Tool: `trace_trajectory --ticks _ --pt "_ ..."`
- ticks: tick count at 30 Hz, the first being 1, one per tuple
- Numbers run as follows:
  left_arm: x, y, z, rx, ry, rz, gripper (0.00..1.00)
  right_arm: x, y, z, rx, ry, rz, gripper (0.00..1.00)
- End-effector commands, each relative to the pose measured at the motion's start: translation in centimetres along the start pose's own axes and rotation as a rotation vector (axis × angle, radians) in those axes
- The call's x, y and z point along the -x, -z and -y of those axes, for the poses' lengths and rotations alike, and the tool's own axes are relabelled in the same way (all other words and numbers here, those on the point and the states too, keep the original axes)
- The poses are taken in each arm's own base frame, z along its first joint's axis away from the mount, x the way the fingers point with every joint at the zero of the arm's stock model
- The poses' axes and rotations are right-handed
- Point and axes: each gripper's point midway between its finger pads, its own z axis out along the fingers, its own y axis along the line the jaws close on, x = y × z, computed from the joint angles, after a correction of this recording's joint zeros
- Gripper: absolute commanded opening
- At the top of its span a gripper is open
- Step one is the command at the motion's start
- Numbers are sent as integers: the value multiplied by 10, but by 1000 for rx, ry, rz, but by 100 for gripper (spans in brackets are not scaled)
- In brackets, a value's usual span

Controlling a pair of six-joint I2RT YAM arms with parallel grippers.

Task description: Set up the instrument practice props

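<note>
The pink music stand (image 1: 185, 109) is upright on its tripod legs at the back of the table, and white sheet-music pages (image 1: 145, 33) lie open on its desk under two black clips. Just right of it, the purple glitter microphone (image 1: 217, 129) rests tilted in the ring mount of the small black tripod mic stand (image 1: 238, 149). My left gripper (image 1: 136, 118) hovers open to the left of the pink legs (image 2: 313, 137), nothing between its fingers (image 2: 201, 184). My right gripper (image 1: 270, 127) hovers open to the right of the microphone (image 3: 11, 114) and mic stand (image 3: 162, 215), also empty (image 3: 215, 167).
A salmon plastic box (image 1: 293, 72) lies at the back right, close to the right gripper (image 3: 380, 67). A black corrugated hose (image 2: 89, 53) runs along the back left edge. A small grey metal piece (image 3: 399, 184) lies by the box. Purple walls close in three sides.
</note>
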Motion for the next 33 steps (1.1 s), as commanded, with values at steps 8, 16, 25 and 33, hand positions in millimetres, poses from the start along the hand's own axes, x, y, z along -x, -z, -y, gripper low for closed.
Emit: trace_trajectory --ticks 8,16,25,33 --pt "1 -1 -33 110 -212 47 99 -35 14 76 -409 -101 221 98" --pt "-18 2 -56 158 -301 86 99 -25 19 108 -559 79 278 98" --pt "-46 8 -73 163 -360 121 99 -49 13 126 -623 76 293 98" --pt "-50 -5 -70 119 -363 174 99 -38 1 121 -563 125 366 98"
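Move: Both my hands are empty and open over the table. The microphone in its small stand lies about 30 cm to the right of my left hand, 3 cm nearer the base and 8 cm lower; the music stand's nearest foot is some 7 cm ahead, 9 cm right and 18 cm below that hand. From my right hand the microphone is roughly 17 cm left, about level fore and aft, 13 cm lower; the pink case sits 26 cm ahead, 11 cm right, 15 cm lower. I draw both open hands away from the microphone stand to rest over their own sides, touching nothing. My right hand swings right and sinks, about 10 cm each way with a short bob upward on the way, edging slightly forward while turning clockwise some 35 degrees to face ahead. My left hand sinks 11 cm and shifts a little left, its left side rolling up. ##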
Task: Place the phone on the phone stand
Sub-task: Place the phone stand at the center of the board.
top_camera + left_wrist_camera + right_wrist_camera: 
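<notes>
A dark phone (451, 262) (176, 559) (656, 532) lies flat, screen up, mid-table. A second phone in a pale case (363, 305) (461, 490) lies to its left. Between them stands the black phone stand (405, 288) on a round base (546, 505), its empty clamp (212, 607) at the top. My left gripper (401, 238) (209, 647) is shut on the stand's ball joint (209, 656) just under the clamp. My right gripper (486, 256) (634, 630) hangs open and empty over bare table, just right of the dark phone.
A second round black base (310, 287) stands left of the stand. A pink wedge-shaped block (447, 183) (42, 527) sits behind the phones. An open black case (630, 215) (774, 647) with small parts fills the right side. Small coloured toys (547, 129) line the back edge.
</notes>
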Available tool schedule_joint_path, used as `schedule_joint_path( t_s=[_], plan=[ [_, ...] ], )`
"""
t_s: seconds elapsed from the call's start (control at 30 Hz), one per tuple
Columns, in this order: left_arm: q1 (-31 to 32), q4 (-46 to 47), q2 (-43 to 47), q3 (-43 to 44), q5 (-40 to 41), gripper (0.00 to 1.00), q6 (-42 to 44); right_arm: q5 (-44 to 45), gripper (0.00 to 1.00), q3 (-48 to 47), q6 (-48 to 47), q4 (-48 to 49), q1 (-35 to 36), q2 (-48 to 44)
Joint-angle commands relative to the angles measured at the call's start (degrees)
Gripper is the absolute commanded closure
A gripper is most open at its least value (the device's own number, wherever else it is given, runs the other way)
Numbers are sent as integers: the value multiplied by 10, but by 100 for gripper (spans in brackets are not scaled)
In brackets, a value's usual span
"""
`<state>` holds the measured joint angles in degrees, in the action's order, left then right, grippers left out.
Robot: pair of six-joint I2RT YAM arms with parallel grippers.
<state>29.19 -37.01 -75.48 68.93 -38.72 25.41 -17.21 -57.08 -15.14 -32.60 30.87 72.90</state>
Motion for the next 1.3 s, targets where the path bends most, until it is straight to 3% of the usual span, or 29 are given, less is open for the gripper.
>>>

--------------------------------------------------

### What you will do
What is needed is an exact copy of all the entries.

### Answer for the task
Tool: `trace_trajectory --ticks _ --pt "_ ..."`
- ticks: tick count at 30 Hz, the first being 1, one per tuple
- Numbers run as follows:
  left_arm: x, y, z, rx, ry, rz, gripper (0.00..1.00)
  right_arm: x, y, z, rx, ry, rz, gripper (0.00..1.00)
- End-effector commands, each relative to the pose measured at the motion's start: translation in centimetres along the start pose's own axes and rotation as a rotation vector (axis × angle, radians) in those axes
- The call's x, y and z point along the -x, -z and -y of those axes, for the poses' lengths and rotations alike, and the tool's own axes are relabelled in the same way (all other words and numbers here, those on the point and the states too, keep the original axes)
- The poses are taken in each arm's own base frame, z along its first joint's axis away from the mount, x the way the fingers point with every joint at the zero of the arm's stock model
- The poses' axes and rotations are right-handed
- Point and axes: each gripper's point midway between its finger pads, its own z axis out along the fingers, its own y axis along the line the jaws close on, x = y × z, computed from the joint angles, after a correction of this recording's joint zeros
- Gripper: absolute commanded opening
- At the top of its span a gripper is open
- Step one is the command at the motion's start
- Numbers are sent as integers: the value multiplied by 10, but by 1000 for rx, ry, rz, but by 100 for gripper (spans in brackets are not scaled)
- In brackets, a value's usual span

Controlling a pair of six-joint I2RT YAM arms with parallel grippers.

Task description: Set up the instrument practice props

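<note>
The pink music stand (image 1: 185, 109) is upright on its tripod legs at the back of the table, and white sheet-music pages (image 1: 145, 33) lie open on its desk under two black clips. Just right of it, the purple glitter microphone (image 1: 217, 129) rests tilted in the ring mount of the small black tripod mic stand (image 1: 238, 149). My left gripper (image 1: 136, 118) hovers open to the left of the pink legs (image 2: 313, 137), nothing between its fingers (image 2: 201, 184). My right gripper (image 1: 270, 127) hovers open to the right of the microphone (image 3: 11, 114) and mic stand (image 3: 162, 215), also empty (image 3: 215, 167).
A salmon plastic box (image 1: 293, 72) lies at the back right, close to the right gripper (image 3: 380, 67). A black corrugated hose (image 2: 89, 53) runs along the back left edge. A small grey metal piece (image 3: 399, 184) lies by the box. Purple walls close in three sides.
</note>
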Motion for the next 33 steps (1.1 s), as commanded, with values at steps 8, 16, 25 and 33, hand positions in millimetres, poses from the start along the hand's own axes, x, y, z along -x, -z, -y, gripper low for closed.
Emit: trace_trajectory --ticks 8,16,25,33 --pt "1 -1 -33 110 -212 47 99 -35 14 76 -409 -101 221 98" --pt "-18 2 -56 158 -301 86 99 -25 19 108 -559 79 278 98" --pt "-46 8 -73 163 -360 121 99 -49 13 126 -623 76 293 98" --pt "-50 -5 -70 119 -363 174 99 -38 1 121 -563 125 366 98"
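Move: Both my hands are empty and open over the table. The microphone in its small stand lies about 30 cm to the right of my left hand, 3 cm nearer the base and 8 cm lower; the music stand's nearest foot is some 7 cm ahead, 9 cm right and 18 cm below that hand. From my right hand the microphone is roughly 17 cm left, about level fore and aft, 13 cm lower; the pink case sits 26 cm ahead, 11 cm right, 15 cm lower. I draw both open hands away from the microphone stand to rest over their own sides, touching nothing. My right hand swings right and sinks, about 10 cm each way with a short bob upward on the way, edging slightly forward while turning clockwise some 35 degrees to face ahead. My left hand sinks 11 cm and shifts a little left, its left side rolling up. ##
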Task: Place the phone on the phone stand
Sub-task: Place the phone stand at the center of the board.
top_camera + left_wrist_camera + right_wrist_camera: 
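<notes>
A dark phone (451, 262) (176, 559) (656, 532) lies flat, screen up, mid-table. A second phone in a pale case (363, 305) (461, 490) lies to its left. Between them stands the black phone stand (405, 288) on a round base (546, 505), its empty clamp (212, 607) at the top. My left gripper (401, 238) (209, 647) is shut on the stand's ball joint (209, 656) just under the clamp. My right gripper (486, 256) (634, 630) hangs open and empty over bare table, just right of the dark phone.
A second round black base (310, 287) stands left of the stand. A pink wedge-shaped block (447, 183) (42, 527) sits behind the phones. An open black case (630, 215) (774, 647) with small parts fills the right side. Small coloured toys (547, 129) line the back edge.
</notes>
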Available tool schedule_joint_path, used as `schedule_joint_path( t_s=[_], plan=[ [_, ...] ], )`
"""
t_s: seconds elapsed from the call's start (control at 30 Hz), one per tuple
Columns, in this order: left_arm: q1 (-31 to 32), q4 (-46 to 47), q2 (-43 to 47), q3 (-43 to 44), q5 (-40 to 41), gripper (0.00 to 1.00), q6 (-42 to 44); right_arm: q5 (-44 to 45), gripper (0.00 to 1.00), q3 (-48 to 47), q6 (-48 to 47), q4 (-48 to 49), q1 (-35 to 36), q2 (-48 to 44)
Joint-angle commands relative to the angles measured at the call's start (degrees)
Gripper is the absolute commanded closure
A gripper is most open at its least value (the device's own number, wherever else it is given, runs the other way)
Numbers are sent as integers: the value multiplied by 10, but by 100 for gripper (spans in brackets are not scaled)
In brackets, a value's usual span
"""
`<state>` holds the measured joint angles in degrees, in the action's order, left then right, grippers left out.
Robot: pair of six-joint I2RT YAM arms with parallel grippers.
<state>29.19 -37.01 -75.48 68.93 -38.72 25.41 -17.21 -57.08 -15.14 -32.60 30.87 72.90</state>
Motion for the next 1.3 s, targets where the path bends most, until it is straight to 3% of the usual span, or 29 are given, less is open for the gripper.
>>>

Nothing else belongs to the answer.